• [Exercise requirements]
This task is to restate all of the entries exactly.
Start of Information provided
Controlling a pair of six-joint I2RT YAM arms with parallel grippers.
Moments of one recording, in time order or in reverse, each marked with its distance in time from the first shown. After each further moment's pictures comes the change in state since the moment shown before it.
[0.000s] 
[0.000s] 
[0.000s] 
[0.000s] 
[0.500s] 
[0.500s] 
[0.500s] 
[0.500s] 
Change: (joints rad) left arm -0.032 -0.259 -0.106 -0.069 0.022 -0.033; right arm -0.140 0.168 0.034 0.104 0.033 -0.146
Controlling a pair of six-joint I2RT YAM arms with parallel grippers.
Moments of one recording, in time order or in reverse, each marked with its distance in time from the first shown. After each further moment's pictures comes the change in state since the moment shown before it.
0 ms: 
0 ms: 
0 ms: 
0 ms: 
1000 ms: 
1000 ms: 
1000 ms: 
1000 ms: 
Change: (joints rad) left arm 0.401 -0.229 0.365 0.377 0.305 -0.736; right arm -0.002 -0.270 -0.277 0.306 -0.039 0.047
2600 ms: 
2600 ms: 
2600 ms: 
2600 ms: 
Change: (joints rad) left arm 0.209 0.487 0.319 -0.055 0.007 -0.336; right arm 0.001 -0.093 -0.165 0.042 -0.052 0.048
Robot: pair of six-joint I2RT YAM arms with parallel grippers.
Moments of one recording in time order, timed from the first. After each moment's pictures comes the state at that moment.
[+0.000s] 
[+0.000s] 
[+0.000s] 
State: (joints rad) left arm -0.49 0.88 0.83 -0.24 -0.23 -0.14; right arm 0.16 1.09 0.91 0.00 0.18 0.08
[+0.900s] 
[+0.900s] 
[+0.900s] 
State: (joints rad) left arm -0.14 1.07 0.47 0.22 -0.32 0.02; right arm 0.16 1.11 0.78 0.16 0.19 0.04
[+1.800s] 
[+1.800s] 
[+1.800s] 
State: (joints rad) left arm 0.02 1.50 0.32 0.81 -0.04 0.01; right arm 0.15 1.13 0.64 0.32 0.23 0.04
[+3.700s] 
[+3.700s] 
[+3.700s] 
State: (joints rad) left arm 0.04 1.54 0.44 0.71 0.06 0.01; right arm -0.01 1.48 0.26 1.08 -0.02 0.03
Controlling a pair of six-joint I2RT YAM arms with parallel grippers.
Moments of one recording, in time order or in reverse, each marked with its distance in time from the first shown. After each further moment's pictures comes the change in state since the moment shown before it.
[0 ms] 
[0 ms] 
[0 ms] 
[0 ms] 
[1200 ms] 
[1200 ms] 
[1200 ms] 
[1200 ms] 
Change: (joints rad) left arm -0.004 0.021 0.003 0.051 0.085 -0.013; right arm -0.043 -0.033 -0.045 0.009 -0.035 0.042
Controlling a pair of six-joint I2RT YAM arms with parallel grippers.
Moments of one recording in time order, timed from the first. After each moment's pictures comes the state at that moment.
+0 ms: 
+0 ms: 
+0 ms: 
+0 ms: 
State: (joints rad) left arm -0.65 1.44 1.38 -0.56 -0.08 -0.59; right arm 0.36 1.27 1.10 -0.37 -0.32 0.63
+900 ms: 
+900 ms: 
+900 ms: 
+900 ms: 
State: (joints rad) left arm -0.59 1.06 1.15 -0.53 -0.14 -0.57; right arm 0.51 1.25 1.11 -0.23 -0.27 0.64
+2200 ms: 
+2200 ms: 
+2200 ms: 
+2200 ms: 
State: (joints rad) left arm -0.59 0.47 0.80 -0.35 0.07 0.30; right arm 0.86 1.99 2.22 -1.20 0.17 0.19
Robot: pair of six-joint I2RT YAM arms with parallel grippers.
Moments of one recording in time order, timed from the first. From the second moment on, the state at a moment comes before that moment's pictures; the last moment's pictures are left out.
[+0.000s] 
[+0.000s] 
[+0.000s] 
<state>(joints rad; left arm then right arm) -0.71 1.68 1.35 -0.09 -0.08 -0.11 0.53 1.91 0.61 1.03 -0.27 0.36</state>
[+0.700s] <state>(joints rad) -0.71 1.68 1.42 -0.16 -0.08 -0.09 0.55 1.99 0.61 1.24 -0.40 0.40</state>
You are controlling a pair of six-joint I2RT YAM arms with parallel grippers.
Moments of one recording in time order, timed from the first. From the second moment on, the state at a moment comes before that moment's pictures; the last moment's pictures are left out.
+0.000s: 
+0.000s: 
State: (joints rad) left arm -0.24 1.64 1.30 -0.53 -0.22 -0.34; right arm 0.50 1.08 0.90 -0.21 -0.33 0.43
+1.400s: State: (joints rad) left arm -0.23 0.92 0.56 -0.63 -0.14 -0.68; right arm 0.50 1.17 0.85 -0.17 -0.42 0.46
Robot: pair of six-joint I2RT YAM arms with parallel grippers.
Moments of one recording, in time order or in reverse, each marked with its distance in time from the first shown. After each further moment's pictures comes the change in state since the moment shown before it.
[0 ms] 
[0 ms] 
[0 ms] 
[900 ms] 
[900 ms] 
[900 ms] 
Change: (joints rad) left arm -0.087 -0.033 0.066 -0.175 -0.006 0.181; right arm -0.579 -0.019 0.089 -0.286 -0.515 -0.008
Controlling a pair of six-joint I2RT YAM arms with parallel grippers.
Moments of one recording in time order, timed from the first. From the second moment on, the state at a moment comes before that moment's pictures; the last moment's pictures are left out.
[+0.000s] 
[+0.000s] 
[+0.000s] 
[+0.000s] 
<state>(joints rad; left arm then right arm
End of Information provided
• [Solution below]
Controlling a pair of six-joint I2RT YAM arms with parallel grippers.
Moments of one recording, in time order or in reverse, each marked with its distance in time from the first shown. After each further moment's pictures comes the change in state since the moment shown before it.
[0.000s] 
[0.000s] 
[0.000s] 
[0.000s] 
[0.500s] 
[0.500s] 
[0.500s] 
[0.500s] 
Change: (joints rad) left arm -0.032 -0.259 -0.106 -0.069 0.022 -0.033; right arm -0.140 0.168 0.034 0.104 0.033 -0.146
Controlling a pair of six-joint I2RT YAM arms with parallel grippers.
Moments of one recording, in time order or in reverse, each marked with its distance in time from the first shown. After each further moment's pictures comes the change in state since the moment shown before it.
0 ms: 
0 ms: 
0 ms: 
0 ms: 
1000 ms: 
1000 ms: 
1000 ms: 
1000 ms: 
Change: (joints rad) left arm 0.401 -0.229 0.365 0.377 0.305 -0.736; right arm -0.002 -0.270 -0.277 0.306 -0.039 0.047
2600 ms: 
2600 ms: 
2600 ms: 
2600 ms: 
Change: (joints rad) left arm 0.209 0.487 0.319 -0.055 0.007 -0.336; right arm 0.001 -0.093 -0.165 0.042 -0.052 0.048
Robot: pair of six-joint I2RT YAM arms with parallel grippers.
Moments of one recording in time order, timed from the first. After each moment's pictures comes the state at that moment.
[+0.000s] 
[+0.000s] 
[+0.000s] 
State: (joints rad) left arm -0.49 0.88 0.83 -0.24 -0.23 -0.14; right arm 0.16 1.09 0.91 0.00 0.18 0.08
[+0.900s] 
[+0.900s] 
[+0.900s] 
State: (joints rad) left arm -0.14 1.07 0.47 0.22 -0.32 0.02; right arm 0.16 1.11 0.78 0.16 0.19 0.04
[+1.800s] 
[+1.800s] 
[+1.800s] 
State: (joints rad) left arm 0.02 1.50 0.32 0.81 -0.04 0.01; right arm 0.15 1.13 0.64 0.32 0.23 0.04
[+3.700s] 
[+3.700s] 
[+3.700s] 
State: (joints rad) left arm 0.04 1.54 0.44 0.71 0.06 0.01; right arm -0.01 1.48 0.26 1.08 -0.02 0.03
Controlling a pair of six-joint I2RT YAM arms with parallel grippers.
Moments of one recording, in time order or in reverse, each marked with its distance in time from the first shown. After each further moment's pictures comes the change in state since the moment shown before it.
[0 ms] 
[0 ms] 
[0 ms] 
[0 ms] 
[1200 ms] 
[1200 ms] 
[1200 ms] 
[1200 ms] 
Change: (joints rad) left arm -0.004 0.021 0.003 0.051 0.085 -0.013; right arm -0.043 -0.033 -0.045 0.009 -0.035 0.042
Controlling a pair of six-joint I2RT YAM arms with parallel grippers.
Moments of one recording in time order, timed from the first. After each moment's pictures comes the state at that moment.
+0 ms: 
+0 ms: 
+0 ms: 
+0 ms: 
State: (joints rad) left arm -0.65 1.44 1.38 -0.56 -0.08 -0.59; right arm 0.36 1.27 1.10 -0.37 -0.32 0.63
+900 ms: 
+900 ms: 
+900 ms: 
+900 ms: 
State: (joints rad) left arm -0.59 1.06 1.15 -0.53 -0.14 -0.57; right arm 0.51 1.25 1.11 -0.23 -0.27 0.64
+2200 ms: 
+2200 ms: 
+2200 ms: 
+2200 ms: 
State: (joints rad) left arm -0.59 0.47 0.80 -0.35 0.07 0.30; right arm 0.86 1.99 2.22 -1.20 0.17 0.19
Robot: pair of six-joint I2RT YAM arms with parallel grippers.
Moments of one recording in time order, timed from the first. From the second moment on, the state at a moment comes before that moment's pictures; the last moment's pictures are left out.
[+0.000s] 
[+0.000s] 
[+0.000s] 
<state>(joints rad; left arm then right arm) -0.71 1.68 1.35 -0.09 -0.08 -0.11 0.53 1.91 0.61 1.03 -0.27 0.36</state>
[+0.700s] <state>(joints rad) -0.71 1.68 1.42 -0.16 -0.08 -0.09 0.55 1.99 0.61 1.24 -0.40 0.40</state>
You are controlling a pair of six-joint I2RT YAM arms with parallel grippers.
Moments of one recording in time order, timed from the first. From the second moment on, the state at a moment comes before that moment's pictures; the last moment's pictures are left out.
+0.000s: 
+0.000s: 
State: (joints rad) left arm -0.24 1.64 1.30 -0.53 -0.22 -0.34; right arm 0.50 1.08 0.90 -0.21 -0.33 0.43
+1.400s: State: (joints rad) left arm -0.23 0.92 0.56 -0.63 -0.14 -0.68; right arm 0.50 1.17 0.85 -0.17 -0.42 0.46
Robot: pair of six-joint I2RT YAM arms with parallel grippers.
Moments of one recording, in time order or in reverse, each marked with its distance in time from the first shown. After each further moment's pictures comes the change in state since the moment shown before it.
[0 ms] 
[0 ms] 
[0 ms] 
[900 ms] 
[900 ms] 
[900 ms] 
Change: (joints rad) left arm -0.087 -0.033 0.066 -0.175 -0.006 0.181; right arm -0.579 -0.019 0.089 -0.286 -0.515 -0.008
Controlling a pair of six-joint I2RT YAM arms with parallel grippers.
Moments of one recording in time order, timed from the first. From the second moment on, the state at a moment comes before that moment's pictures; the last moment's pictures are left out.
[+0.000s] 
[+0.000s] 
[+0.000s] 
[+0.000s] 
<state>(joints rad; left arm then right arm

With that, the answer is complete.